When we sanitise history we forget our heroes

2011-04-02 11:25

Why do we pretend that Human Rights Day fell out of the sky or was just divined into ­being?

Why do we deliberately omit Robert ­Mangaliso Sobukwe from ­celebrations on the day?

After all, he is the man who issued the call to ­Africans everywhere to surrender themselves at ­police stations across the country under the motto “no bail, no defence, no fine”.

In my forthcoming book, I describe this erasure of historical figures, like Sobukwe and others, from memory as a form of “evidentiary genocide”.

Sobukwe’s oratory was legendary, going back to the Freshers’ Ball address he delivered as president of the Student Representative Council at the ­University of Fort Hare in 1948.

On Robben Island he was kept alone because he was considered the most dangerous black man in the country.

In Kimberley, he became the spiritual guide to the emerging black consciousness movement and an inspiration to a young Steve Biko.

Sobukwe’s life was an embodiment of his description of leadership.

He said: “True leadership ­demands complete subjugation of self, absolute ­honesty, integrity and uprightness of character, courage and fearlessness and, above all, a ­consuming love for one’s people.”

Sobukwe’s second death has been in the form of the continued silence about his political and intellectual contribution to our struggle.

It would be tempting to put the blame squarely on the ANC government but the media is no less responsible.

Two dates associated with him have recently passed by without any mention in our media – the ­anniversary of his death on February?27, and ­Human Rights Day.

In the soap opera Generations, Human Rights Day was described as the day that black people stood up in defiance of the government, without nary a ­mention of their leader Robert Mangaliso Sobukwe.

By the way, I was never entirely happy with Sharpeville Day being changed to Human Rights Day, precisely because I feared that the historical specificity of the day would be so generalised and sanitised that its leading actors would be written out of history.

Our children now draw a blank when we mention Robert Sobukwe.

“Who is that?” they ask without any sense of embarrassment.

No other nation does this to its heroes or its children, leaving them with no past to guide them.

I remember taking the famed African-American scholar Cornel West to Wits University’s ­historical papers archive where we read Sobukwe’s letters.

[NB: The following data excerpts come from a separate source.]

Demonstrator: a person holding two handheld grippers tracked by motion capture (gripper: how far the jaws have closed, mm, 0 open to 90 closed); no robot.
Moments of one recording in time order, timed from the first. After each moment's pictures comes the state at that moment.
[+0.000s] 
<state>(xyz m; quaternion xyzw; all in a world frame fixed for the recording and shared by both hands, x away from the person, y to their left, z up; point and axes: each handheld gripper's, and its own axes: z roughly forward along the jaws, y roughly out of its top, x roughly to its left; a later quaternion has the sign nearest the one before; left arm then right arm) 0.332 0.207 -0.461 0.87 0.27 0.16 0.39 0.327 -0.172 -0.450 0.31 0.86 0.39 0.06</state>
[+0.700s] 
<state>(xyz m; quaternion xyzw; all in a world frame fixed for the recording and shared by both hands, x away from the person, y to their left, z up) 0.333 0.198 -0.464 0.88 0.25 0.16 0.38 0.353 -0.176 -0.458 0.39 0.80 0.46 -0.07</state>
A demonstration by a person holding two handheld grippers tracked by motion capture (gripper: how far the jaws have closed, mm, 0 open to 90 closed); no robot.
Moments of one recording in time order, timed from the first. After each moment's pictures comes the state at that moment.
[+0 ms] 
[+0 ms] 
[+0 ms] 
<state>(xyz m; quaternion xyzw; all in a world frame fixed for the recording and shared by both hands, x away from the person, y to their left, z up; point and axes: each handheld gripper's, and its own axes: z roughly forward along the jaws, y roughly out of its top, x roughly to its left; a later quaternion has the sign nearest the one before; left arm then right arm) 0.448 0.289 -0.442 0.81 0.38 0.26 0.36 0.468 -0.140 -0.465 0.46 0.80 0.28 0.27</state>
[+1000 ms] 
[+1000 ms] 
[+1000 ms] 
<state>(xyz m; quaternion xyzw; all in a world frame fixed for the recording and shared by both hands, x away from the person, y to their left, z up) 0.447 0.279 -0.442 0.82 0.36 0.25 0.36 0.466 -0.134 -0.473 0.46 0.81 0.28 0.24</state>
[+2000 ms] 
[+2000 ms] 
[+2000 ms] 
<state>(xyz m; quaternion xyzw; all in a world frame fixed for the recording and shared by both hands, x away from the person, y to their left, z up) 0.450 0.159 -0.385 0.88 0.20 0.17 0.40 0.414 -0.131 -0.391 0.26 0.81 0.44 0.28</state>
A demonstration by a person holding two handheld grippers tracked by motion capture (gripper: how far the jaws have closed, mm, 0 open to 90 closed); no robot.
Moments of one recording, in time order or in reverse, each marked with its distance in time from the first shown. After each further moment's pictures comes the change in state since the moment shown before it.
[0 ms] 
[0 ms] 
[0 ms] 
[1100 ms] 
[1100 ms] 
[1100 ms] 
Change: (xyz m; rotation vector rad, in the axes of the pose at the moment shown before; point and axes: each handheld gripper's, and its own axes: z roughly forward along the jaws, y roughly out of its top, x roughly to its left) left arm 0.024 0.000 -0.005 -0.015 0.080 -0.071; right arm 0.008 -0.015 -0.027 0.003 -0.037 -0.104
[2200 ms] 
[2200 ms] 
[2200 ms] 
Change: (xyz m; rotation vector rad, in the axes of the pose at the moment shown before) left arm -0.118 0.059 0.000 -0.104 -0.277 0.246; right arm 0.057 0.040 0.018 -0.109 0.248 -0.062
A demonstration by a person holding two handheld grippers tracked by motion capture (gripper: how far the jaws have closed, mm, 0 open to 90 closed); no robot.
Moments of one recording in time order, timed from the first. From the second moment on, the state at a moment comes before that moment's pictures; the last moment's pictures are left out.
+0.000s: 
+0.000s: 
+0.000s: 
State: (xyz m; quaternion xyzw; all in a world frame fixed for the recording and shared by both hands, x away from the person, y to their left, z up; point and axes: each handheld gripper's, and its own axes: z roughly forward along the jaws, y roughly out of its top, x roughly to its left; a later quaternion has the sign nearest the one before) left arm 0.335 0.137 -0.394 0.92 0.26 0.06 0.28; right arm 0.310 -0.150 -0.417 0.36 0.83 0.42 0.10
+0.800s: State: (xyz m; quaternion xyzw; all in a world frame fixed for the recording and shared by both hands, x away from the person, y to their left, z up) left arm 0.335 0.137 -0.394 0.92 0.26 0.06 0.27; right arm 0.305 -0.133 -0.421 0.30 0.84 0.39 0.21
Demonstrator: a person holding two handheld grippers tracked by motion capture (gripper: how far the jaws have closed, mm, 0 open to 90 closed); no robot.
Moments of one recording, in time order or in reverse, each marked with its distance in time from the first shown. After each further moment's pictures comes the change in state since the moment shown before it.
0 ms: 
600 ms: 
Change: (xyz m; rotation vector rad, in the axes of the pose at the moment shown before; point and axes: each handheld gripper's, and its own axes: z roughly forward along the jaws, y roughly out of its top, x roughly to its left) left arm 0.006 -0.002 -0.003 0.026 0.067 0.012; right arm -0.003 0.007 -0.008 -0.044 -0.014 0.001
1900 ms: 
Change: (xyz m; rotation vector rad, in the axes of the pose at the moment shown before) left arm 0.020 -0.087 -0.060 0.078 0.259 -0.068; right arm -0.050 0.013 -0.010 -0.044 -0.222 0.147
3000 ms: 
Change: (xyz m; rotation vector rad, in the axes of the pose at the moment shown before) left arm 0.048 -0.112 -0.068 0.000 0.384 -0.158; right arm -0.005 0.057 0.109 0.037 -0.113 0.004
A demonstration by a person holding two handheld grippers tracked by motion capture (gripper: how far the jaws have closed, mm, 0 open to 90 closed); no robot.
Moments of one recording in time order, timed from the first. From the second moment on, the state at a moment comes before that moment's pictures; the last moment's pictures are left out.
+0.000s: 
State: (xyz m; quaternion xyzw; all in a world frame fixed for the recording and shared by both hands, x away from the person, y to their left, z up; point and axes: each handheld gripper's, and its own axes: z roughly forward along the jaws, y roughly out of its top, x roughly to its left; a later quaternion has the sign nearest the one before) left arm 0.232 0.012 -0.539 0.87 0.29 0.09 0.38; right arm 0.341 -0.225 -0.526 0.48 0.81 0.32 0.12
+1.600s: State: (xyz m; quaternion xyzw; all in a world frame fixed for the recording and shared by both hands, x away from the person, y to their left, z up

West could not believe the man’s prescience.

Sobukwe was speaking about a united Africa long before it became fashionable, of non-racialism when everyone was talking about multiracialism, of the dangers of nuclear proliferation when everyone ­assumed it was the West’s rightful prerogative to own such weapons.

The challenge of our generation is to do what Sobukwe said in his Freshers’ Ball address: “It is meet we speak the truth before we die.”

The truth we have to tell is as simple as it is ­undeniable: were it not for Robert Mangaliso ­Sobukwe, we would not have had Human Rights Day-Sharpeville Day.

No celebration of this day can be complete without his mention.

We collude in ­denial of this historical fact at the risk to our ­collective integrity as a people and a ­nation.